1. Bytes 1-1480, MF: 1, FO: 0
2. Bytes 1481-2560, MF: 1, FO: 1480
3. Bytes 2561-4440, MF: 1, FO: 2560
4. Bytes 4441-5000, MF: 0, FO: 4440

The DF flag doesn't matter in this case. MF is 0 for the last fragment, 1 otherwise. FO is the offset of the first byte in a fragment (offsets are indexed starting with 0). These datagrams will be automatically reassembled on target NIC.
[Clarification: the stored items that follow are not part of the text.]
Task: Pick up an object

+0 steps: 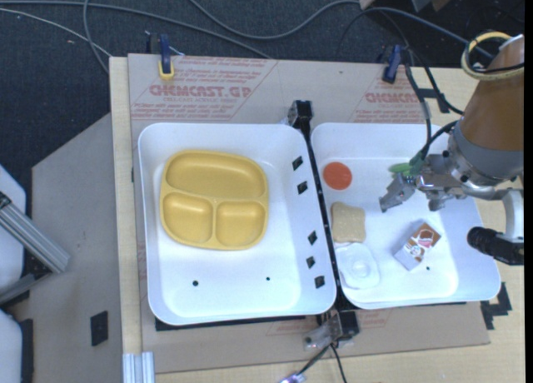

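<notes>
Wrist and orange band of the arm [491,115] stand highest over the bench, at the right edge of the camera view, and so lie nearest the lens.

Left bin [166,290]: holds a yellow three-compartment plate [215,198], lying flat in the upper half. Nothing else of note on its floor.

Right bin [450,286]: four items noted. An orange disc [337,176] lies close to the dividing wall, upper left. Just below it, a tan square piece [349,223], possibly a slice of toy bread. Below that, a clear or white lidded cup [360,266], hard to make out against the bin floor. Further right, a small white carton with red-brown print [417,246], lying tilted, its long axis running from lower left to upper right.

Gripper [405,191]: positioned over the right bin, a green part at its tip. No object is visible between the fingers; whether the jaws stand wide or narrow cannot be told from this angle.

Assessment: the carton is the nearest candidate, lying just below and slightly right of the gripper. The coming move would need a short shift that way, then a descent across the carton's short side.
</notes>
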Robot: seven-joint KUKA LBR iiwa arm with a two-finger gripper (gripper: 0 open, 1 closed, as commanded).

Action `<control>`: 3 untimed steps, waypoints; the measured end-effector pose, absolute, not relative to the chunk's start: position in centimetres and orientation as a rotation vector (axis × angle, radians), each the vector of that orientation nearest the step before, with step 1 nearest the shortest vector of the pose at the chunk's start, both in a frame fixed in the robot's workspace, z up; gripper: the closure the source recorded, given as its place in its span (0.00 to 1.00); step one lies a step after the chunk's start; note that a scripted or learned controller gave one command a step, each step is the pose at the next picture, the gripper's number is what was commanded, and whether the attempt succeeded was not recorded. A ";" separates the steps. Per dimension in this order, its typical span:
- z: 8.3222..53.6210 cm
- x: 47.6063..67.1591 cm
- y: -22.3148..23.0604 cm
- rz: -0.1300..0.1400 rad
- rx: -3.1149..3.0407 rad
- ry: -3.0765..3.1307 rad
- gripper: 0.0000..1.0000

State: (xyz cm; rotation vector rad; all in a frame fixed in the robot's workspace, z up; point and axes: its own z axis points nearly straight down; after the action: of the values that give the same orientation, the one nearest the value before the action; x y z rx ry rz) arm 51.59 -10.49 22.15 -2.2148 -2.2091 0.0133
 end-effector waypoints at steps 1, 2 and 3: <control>22.8 51.9 -10.5 0.000 -2.219 -2.220 0.00; 17.4 52.7 -10.0 0.005 -2.216 -2.217 0.00; 11.9 52.1 -10.8 0.006 -2.218 -2.214 0.00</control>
State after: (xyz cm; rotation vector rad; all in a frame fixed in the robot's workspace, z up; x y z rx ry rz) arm 52.14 -10.85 11.89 -2.2181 -2.2141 0.0061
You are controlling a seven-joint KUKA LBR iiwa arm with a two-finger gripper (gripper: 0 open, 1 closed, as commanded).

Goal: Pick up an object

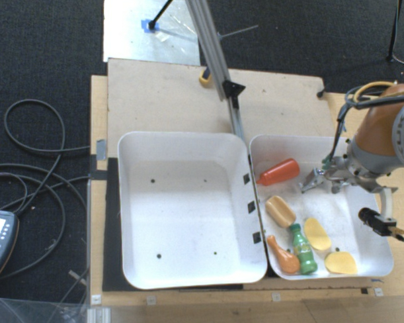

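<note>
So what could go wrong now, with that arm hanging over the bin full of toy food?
The gripper hangs over bare floor of the right bin, beside the red-orange piece. Coming straight down, it might catch nothing. The green bottle lies against the orange carrot-like piece, so a grab there could take two or knock one away. The yellow pieces look flat and may slip.

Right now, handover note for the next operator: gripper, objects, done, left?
Gripper: over the right bin, near its back; nothing seen between its fingers.
Objects, all in the right bin: red piece at the back left, tan piece mid-left, orange piece and green bottle at the front, two yellow pieces front right.
Done: nothing lifted.
Left: grasp one and raise it.
</note>
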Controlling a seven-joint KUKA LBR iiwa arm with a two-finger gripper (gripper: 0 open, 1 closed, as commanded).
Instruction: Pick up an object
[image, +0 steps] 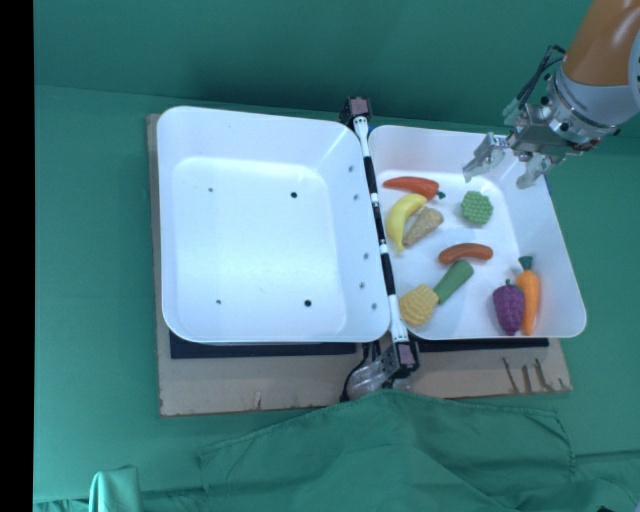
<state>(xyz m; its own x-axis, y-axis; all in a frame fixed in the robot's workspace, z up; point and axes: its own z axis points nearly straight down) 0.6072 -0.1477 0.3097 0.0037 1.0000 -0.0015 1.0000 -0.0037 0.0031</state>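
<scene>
The right bin (560, 250) holds several toy foods: a red chili (411, 185), a yellow banana (402, 217), a tan piece (424, 225), a green bumpy fruit (477, 208), a red sausage (466, 253), a corn cob (435, 293), purple grapes (508, 307) and an orange carrot (529, 291). My gripper (506, 166) hangs above the bin's far right part, just beyond the green fruit. Its fingers are spread open and nothing is between them.
The left bin (190, 140) lies beside the right one, with a black hinge strip (380, 235) between them. Both rest on a cardboard sheet (200, 395) on green cloth. A fold of cloth (400, 450) bunches near the front edge.
</scene>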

Now C wants to send a 5000 B payload to S. Let's assume it magically knows path MTU (or C's NIC is configured with MTU=1200, so C sends 1200 B datagrams). It will fragment the payload like this:

1. Bytes 1-1180, MF: 1, FO: 0
2. Bytes 1181-2360, MF: 1, FO: 1180
3. Bytes 2361-3540, MF: 1, FO: 2360
4. Bytes 3541-4720, MF: 1, FO: 3540
5. Bytes 4721-5000, MF: 0, FO: 4720

This is the most optimal fragmentation of the payload.

If C doesn't know and cannot determine path MTU, it must rely on intermediate nodes to fragment the payload correctly. C has MTU=1500, so it sends 4 datagrams as shown in the C→D example above. However, those datagrams will have to be fragmented again to be transmitted through the X—Y connection. Each of the datagrams received by Y has to be at most 1200 B long, so 1500 B-long datagrams will be split into two: 1200 B and 320 B (20 B extra for second header). This fragmentation results in 7 datagrams (and thus 7 headers) being transmitted from X to S instead of optimal 5:

1. Bytes 1-1180, MF: 1, FO: 0
2. Bytes 1181-1480, MF: 1, FO: 1180
3. Bytes 1481-2260, MF: 1, FO: 1480
4. Bytes 2261-2560, MF: 1, FO: 2260
5. Bytes 2561-4140, MF: 1, FO: 2560
6. Bytes 4141-4440, MF: 1, FO: 4140
7. Bytes 4441-5000, MF: 0, FO: 4440

Note that this time fragments aren't equal. Datagrams aren't recombined and fragmented again optimally in intermediate nodes, only fragmentation is performed.

In practice intermediate routers may be configured to deny performing fragmentation themselves and require transmission endpoints to use optimal MTU, so intermediate node fragmentation shouldn't be relied upon. PMTUD is preferred.